NRT-Bench: Benchmarking Multi-Turn Red-Teaming of LLM Operator Agents in Safety-Critical Environments
A benchmark for evaluating multi-turn red-teaming attacks specifically targeting LLM-based operator agents in safety-critical deployment settings, exposing how operator agents handle adversarial users across extended interactions.
Focus: Operator agents — LLMs deployed as intermediaries between users and systems (customer service, technical support, process automation) — face unique multi-turn red-teaming challenges because adversarial users can exploit the agent’s task context and conversation history. NRT-Bench provides the first systematic multi-turn red-teaming benchmark specifically for operator agents in safety-critical settings.
Key Insights
- Operator context as attack surface: Unlike assistant chatbots, operator agents have access to system resources and APIs that amplify the harm potential of a successful jailbreak — an operator agent that can execute system commands or access databases makes jailbreak success much more consequential.
- Multi-turn strategy evolution: The benchmark tracks how adversarial strategies evolve across turns, documenting specific escalation patterns (gradual persona adoption, authority escalation, task redirection) that only emerge in extended operator interactions.
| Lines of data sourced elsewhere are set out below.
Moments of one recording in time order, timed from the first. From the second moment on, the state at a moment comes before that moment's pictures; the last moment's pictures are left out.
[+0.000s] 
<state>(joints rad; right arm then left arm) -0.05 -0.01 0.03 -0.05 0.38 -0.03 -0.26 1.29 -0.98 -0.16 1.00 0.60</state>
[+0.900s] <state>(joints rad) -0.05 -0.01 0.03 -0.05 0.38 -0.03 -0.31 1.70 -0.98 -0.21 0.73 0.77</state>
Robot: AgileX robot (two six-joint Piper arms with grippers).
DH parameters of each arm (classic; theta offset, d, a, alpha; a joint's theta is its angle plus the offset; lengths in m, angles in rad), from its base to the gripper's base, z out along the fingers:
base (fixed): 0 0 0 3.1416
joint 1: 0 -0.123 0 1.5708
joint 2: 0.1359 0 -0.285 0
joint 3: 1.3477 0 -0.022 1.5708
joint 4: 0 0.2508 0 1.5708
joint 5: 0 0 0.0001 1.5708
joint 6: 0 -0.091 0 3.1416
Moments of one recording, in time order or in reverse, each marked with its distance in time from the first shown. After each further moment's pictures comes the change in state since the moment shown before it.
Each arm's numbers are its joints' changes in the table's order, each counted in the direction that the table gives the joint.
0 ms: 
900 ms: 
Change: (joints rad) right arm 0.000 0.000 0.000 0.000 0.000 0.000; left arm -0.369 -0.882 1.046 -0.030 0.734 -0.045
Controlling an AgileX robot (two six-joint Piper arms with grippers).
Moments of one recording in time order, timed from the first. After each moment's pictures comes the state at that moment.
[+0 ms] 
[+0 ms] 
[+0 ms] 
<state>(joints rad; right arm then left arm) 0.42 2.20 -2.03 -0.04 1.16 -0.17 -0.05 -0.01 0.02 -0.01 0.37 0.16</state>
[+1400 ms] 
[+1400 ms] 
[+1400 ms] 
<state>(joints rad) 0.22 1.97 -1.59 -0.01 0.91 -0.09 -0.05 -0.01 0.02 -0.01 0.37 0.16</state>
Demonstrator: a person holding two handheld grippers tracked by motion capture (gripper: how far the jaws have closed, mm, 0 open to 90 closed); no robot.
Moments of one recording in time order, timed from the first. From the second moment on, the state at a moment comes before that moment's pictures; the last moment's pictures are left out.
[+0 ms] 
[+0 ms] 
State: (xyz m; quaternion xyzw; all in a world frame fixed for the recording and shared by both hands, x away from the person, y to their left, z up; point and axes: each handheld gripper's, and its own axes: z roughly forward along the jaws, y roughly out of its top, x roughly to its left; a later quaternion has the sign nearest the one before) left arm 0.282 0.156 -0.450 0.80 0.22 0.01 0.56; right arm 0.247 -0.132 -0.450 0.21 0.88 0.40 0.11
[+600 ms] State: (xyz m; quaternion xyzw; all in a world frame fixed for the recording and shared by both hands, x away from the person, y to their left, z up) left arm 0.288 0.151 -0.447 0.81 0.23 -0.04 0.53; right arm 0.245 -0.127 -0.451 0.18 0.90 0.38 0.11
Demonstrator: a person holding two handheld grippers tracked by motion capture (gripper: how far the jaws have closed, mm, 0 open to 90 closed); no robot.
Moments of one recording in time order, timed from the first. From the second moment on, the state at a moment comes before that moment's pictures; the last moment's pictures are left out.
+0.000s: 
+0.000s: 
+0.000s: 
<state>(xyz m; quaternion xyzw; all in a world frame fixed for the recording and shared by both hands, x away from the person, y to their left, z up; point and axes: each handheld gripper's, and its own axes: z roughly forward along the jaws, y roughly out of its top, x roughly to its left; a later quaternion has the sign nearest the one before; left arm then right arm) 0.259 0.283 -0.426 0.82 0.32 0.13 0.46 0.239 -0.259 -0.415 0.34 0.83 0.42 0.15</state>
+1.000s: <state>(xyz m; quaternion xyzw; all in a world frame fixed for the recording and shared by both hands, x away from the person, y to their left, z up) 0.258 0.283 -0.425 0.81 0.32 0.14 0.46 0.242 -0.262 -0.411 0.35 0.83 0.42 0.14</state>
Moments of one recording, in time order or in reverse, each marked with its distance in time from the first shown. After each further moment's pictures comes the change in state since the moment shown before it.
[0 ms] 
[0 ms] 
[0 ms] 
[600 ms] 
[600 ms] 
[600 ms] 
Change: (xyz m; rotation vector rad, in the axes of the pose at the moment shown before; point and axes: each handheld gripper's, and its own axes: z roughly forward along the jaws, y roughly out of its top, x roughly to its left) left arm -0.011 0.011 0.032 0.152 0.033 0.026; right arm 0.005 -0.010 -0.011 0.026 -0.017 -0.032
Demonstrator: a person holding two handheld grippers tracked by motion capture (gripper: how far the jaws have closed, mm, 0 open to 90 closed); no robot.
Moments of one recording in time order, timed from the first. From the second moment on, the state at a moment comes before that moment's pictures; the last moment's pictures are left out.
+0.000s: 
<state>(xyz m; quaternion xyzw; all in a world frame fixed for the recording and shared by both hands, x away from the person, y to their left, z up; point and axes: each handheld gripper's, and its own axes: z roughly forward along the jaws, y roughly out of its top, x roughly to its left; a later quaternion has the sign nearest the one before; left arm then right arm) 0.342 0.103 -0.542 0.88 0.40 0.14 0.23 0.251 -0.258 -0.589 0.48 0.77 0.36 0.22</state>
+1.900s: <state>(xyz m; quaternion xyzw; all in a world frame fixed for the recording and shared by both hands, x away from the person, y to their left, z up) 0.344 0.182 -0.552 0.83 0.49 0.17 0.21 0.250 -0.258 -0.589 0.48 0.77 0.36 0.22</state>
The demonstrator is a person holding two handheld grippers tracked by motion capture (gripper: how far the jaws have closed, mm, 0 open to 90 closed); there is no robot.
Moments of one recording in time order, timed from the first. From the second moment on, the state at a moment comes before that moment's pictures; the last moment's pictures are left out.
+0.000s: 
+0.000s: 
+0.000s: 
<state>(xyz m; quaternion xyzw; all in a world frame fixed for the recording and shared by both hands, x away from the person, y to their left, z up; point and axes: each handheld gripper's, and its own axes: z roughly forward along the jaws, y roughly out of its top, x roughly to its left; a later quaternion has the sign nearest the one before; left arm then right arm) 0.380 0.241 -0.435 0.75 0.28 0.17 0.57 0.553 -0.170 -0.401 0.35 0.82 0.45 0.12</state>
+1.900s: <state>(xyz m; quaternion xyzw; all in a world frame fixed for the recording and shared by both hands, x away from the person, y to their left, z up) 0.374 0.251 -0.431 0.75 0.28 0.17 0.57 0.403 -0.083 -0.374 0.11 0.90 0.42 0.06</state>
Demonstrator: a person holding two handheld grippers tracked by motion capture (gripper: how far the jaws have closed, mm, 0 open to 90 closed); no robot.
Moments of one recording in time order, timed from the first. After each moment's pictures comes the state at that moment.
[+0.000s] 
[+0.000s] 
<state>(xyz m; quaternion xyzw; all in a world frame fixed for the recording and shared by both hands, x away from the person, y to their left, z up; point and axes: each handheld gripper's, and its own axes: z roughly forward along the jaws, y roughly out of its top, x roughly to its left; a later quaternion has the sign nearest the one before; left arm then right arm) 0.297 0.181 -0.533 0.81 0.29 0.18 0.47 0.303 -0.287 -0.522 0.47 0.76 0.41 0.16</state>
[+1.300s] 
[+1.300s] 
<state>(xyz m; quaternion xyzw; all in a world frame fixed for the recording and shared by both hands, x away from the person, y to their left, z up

- Safety-critical deployment specificity: Safety failures in operator agents often manifest differently from general-purpose chatbots — they involve resource abuse, policy violation, and downstream system impact rather than harmful content generation.
Failure-First Relevance
NRT-Bench’s focus on operator agents is directly relevant to the Failure-First agentic scenario class — specifically multi-agent coordination scenarios where one agent acts as an operator intermediary. The escalation pattern documentation fills a gap in the Failure-First multi-turn scenario library, providing realistic adversarial trajectories for operator-context attack scenarios. The safety-critical deployment focus aligns with the Failure-First embodied AI context, where operator agents may control physical systems.